> If it interacts with visible matter gravitationally then why doesn't it take on the same distribution?
Because unlike visible matter, it does not interact in non-gravitational ways, even with itself.
Visible matter can clump to form planets and stars because when two particles of it are attracted enough to hit each other there is some interaction other than gravity, which helps eat some of their kinetic energy. In contrast, when that happens with two particles of dark matter, they just fly through each other, and if they were moving fast enough, never meet again.
There are non-gravitational interactions even at the galactic scale, even though they are very weak indeed compared to gravity. As our sun plows through space, the particles it's sphere of influence hits have a preferred range of velocities and directions, the "galactic rest". Over billions of years, this does influence where in the galaxy our sun is. Dark matter has no such influence on it.
Do we actually know that dark matter doesn't interact with itself or other matter, or do we just have an upper bound on how much it could potentially interact? And if so, roughly what is it?
Because unlike visible matter, it does not interact in non-gravitational ways, even with itself.

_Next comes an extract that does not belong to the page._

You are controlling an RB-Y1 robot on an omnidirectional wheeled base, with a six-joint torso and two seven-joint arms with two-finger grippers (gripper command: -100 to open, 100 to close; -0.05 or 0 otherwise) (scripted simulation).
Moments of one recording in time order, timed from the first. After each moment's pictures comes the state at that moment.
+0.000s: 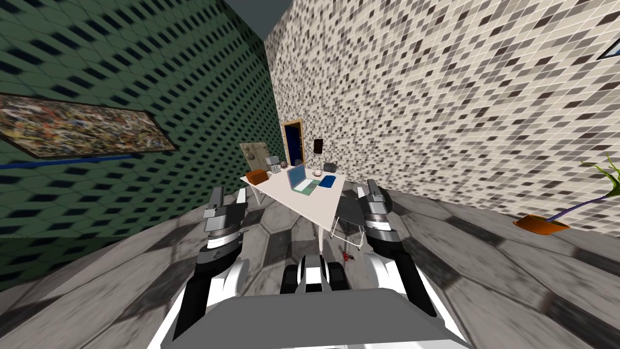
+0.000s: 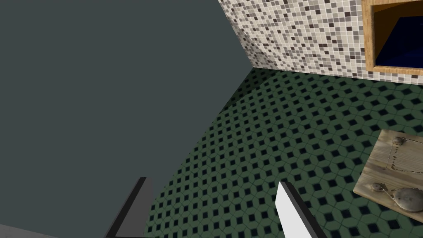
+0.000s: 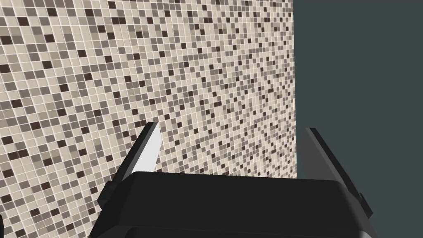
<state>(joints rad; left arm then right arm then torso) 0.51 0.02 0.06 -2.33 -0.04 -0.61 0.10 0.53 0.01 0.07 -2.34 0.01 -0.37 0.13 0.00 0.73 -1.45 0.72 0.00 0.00</state>
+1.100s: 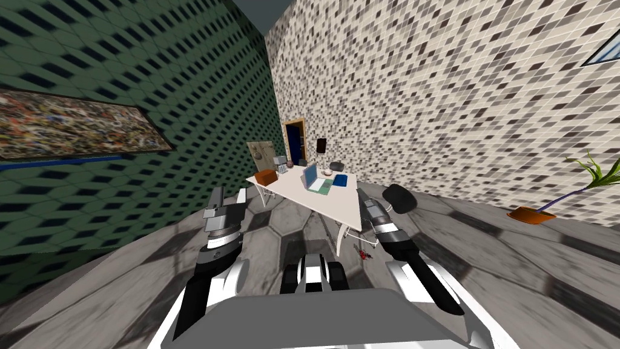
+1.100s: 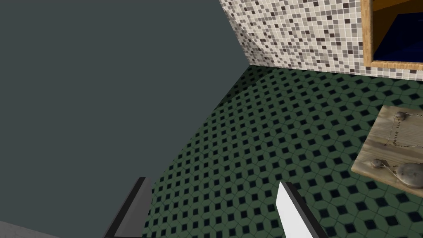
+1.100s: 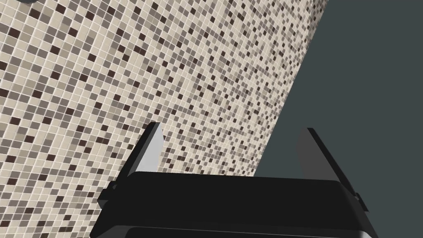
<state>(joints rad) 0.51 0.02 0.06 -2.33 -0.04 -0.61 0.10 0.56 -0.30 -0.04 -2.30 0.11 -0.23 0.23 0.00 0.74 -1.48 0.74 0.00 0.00</state>
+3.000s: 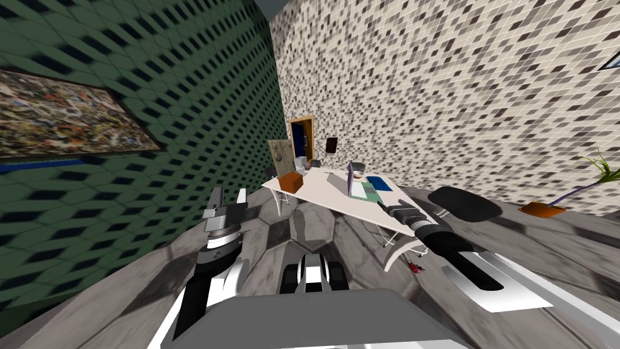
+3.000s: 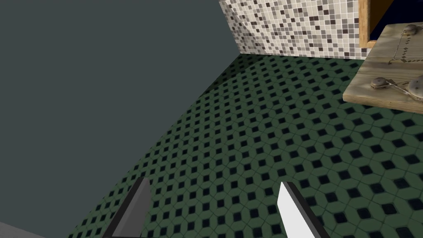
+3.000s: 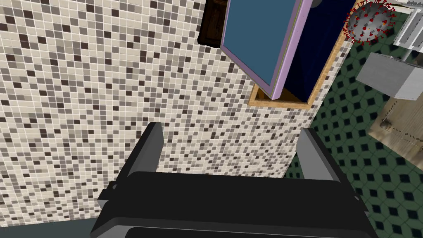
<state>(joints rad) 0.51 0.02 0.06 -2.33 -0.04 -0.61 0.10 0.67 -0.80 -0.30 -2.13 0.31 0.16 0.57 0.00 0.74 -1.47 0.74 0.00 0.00</state>
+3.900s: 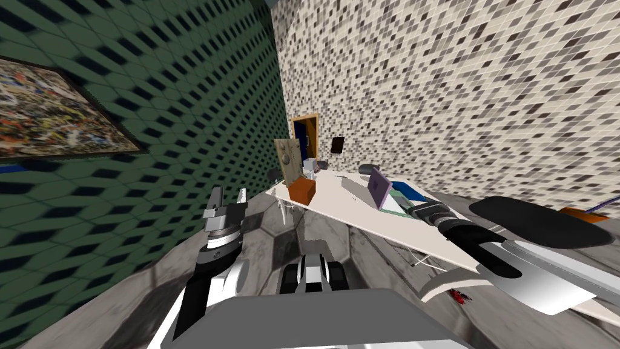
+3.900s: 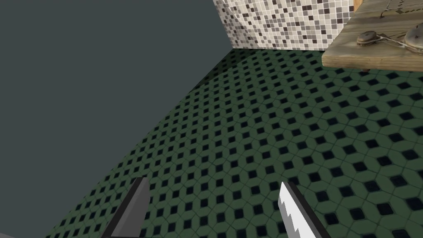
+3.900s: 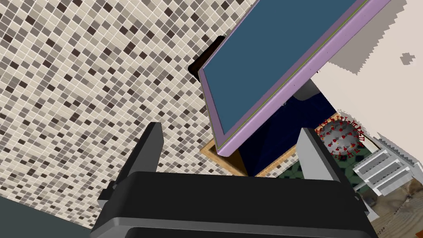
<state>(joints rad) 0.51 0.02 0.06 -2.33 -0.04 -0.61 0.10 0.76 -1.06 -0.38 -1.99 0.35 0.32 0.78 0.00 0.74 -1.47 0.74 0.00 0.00</state>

Visible matter can clump to form planets and stars because when two particles of it are attracted enough to hit each other there is some interaction other than gravity, which helps eat some of their kinetic energy. In contrast, when that happens with two particles of dark matter, they just fly through each other, and if they were moving fast enough, never meet again.
There are non-gravitational interactions even at the galactic scale, even though they are very weak indeed compared to gravity. As our sun plows through space, the particles it's sphere of influence hits have a preferred range of velocities and directions, the "galactic rest". Over billions of years, this does influence where in the galaxy our sun is. Dark matter has no such influence on it.